> _Data shown_
_ _ _
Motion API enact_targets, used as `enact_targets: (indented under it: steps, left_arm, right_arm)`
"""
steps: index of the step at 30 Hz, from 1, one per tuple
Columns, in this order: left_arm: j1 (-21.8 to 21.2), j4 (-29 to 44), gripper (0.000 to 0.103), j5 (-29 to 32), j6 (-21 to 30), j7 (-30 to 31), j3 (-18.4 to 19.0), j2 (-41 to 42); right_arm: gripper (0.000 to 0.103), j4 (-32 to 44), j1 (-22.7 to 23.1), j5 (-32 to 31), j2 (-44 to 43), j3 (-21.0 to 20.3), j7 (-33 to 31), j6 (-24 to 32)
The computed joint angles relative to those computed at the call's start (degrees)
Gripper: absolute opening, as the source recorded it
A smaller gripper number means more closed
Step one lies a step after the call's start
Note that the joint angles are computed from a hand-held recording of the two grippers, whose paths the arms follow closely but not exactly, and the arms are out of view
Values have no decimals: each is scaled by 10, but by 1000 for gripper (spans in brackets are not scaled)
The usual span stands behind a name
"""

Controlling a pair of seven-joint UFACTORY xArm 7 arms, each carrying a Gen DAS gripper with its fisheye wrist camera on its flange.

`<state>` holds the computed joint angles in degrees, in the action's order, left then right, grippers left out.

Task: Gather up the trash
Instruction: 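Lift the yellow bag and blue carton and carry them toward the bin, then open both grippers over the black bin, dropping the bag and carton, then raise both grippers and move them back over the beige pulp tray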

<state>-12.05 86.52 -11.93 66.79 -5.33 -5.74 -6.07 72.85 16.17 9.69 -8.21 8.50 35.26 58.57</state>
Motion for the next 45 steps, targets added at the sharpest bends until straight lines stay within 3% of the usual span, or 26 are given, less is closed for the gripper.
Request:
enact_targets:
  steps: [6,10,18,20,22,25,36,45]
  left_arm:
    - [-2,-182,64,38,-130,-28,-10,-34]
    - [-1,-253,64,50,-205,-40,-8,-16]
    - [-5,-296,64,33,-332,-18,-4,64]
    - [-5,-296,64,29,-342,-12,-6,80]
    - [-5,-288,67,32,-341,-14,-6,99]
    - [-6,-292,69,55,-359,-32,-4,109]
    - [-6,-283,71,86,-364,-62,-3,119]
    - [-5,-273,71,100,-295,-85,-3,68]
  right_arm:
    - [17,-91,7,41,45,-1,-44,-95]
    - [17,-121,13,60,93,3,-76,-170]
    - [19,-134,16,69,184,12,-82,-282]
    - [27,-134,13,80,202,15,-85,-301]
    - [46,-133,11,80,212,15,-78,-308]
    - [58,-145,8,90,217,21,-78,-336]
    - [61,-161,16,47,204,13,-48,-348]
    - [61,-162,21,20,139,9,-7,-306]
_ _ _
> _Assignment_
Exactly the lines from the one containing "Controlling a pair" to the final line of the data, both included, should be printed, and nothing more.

> _Output_
Controlling a pair of seven-joint UFACTORY xArm 7 arms, each carrying a Gen DAS gripper with its fisheye wrist camera on its flange.

`<state>` holds the computed joint angles in degrees, in the action's order, left then right, grippers left out.

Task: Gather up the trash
Instruction: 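Lift the yellow bag and blue carton and carry them toward the bin, then open both grippers over the black bin, dropping the bag and carton, then raise both grippers and move them back over the beige pulp tray
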
<state>-12.05 86.52 -11.93 66.79 -5.33 -5.74 -6.07 72.85 16.17 9.69 -8.21 8.50 35.26 58.57</state>
Motion for the next 45 steps, targets added at the sharpest bends until straight lines stay within 3% of the usual span, or 26 are given, less is closed for the gripper.
Request:
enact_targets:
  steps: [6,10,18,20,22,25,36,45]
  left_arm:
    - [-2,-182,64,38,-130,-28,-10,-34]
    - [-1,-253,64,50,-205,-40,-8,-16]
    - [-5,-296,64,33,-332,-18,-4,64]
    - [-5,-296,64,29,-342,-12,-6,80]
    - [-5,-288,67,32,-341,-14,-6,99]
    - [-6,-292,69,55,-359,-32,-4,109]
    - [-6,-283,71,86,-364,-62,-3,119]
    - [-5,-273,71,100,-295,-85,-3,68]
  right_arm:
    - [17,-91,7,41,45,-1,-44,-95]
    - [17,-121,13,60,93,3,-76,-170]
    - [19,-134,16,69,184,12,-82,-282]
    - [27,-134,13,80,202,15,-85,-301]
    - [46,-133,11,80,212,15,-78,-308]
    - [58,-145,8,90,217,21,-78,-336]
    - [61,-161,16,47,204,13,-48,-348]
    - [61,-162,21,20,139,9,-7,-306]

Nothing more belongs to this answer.